# Your assignment:
Write every line below out again, exactly as given, but leave out the pictures.

# Records to process:

◇ ◇ ◇

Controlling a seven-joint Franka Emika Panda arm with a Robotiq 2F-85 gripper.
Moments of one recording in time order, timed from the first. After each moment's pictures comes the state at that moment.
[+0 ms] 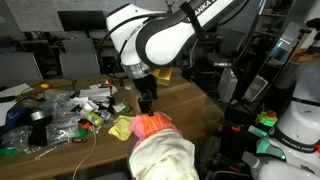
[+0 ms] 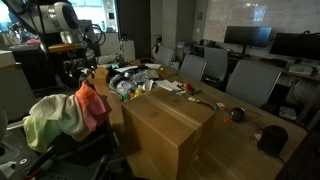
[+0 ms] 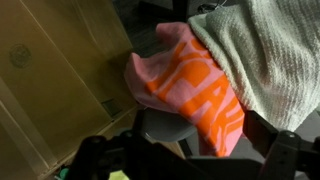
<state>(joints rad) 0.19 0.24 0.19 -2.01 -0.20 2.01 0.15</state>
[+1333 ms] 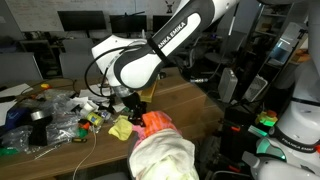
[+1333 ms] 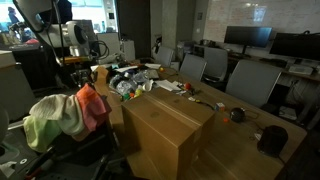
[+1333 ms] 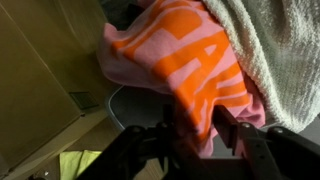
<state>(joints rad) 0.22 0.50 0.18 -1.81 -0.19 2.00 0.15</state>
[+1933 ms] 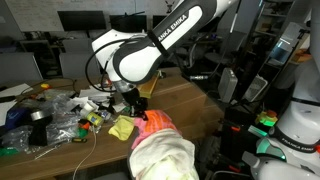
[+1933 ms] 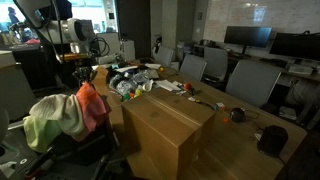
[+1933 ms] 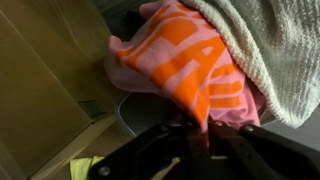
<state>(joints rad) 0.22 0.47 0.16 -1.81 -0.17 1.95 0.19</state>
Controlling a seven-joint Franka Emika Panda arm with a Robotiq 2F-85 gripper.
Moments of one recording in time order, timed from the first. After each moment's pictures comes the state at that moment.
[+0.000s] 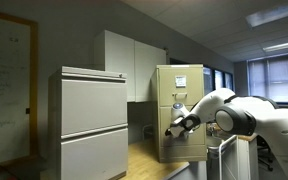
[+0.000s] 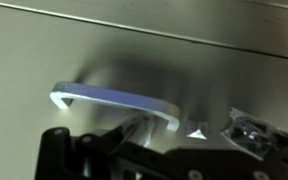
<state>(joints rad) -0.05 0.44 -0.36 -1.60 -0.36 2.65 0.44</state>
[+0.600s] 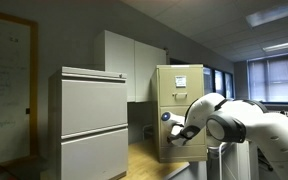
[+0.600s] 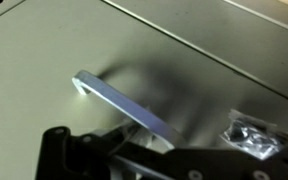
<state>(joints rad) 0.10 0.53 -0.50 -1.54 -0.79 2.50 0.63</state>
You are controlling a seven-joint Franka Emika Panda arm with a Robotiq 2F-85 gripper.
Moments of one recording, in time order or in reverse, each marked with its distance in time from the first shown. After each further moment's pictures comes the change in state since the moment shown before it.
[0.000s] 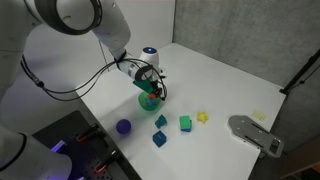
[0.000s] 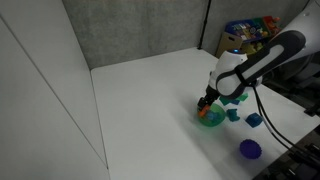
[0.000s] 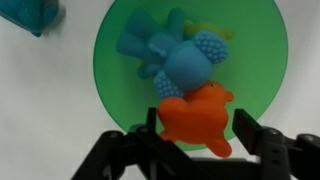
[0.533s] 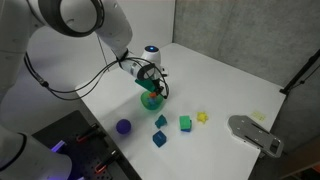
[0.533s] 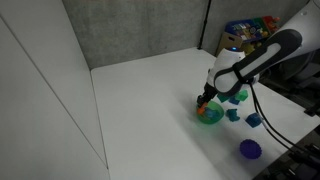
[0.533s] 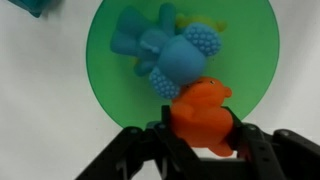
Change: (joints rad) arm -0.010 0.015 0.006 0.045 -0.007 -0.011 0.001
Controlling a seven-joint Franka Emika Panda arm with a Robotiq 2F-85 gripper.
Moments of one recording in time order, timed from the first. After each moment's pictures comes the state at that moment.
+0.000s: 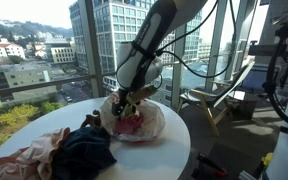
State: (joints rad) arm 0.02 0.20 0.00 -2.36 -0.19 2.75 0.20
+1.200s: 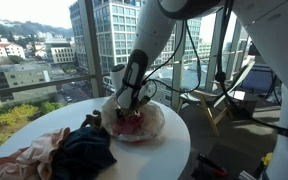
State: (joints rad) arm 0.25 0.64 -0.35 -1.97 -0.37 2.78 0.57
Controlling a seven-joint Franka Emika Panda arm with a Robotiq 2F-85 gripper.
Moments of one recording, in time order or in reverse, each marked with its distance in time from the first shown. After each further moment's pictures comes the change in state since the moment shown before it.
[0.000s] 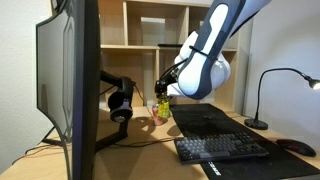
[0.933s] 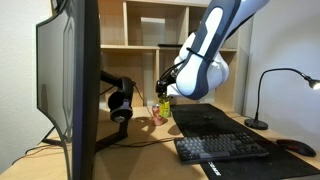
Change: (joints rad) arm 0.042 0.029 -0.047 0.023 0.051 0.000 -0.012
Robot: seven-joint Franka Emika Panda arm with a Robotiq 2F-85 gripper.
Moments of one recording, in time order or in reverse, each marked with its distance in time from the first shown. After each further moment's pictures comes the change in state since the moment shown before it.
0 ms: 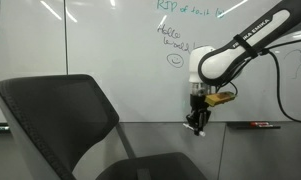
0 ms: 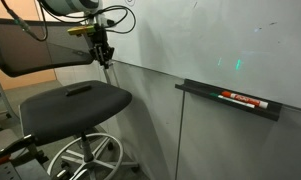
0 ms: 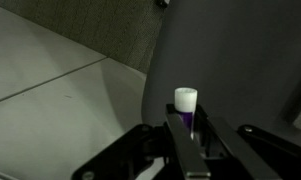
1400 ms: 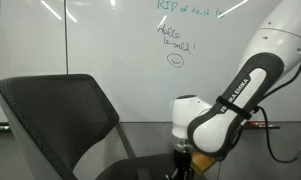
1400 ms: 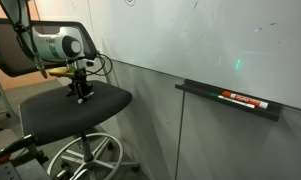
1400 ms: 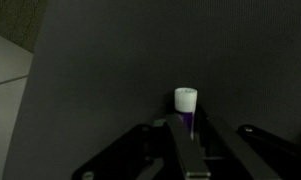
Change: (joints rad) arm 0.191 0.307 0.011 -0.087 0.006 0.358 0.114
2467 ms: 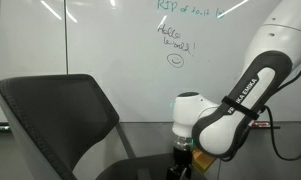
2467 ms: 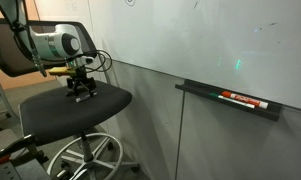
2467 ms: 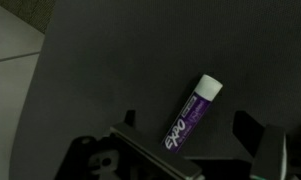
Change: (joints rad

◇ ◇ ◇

# Response area:
Controlling a seven-joint Franka Emika Panda arm with a Robotiq 2F-85 gripper.
Moments of one recording in time order, timed from the first. After each moment's pictures comes the state at that moment.
[+0 ms] 
[+0 ms] 
[+0 ms] 
<state>(joints rad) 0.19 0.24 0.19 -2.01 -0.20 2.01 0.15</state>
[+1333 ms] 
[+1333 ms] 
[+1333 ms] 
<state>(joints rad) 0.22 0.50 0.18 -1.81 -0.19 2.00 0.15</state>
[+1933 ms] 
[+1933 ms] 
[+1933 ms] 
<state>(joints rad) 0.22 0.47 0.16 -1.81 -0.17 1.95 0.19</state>
Controlling a seven-joint Franka Emika Panda arm with a Robotiq 2F-85 gripper.
Moments of one recording in time order, timed from the first. After each moment's pictures comes the state at that moment.
[+0.000s] 
[+0.000s] 
<state>(joints rad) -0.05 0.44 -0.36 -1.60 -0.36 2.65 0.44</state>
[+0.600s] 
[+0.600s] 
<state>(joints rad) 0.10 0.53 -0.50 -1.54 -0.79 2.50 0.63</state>
You are controlling a seven-joint Franka Emika Panda arm with a Robotiq 2F-85 gripper.
Moments of one recording, in time order or in reverse, each marked with its distance in time from the first shown. After each further moment's pictures comes the change in state since the moment shown before it.
[0.000s] 
[0.000s] 
[0.000s] 
[0.533s] 
[0.533s] 
[0.533s] 
Change: (joints rad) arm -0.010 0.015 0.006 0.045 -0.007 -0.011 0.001
Controlling a seven-joint Franka Emika Panda arm with a Robotiq 2F-85 gripper.
Moments of one recording in time order, timed from the first. After each moment's pictures comes the state at that moment.
+0.000s: 
State: (joints rad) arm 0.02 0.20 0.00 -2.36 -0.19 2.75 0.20
+1.200s: 
State: (joints rad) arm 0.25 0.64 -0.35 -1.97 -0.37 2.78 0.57
Controlling a seven-joint Franka Emika Panda arm with a Robotiq 2F-85 gripper.
Moments of one recording, in time order or in reverse, each marked with its distance in time from the first shown. After each further moment's pictures comes the change in state since the moment shown before it.
[0.000s] 
[0.933s] 
Change: (joints rad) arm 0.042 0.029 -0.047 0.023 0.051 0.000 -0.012
Robot: seven-joint Franka Emika Panda arm with a Robotiq 2F-85 gripper.
Moments of one recording, in time order or in reverse, each marked with its distance in time from the first shown. After each further moment's pictures comes the change in state since the moment shown before it.
0 ms: 
0 ms: 
0 ms: 
1400 ms: 
1400 ms: 
1400 ms: 
Change: (joints rad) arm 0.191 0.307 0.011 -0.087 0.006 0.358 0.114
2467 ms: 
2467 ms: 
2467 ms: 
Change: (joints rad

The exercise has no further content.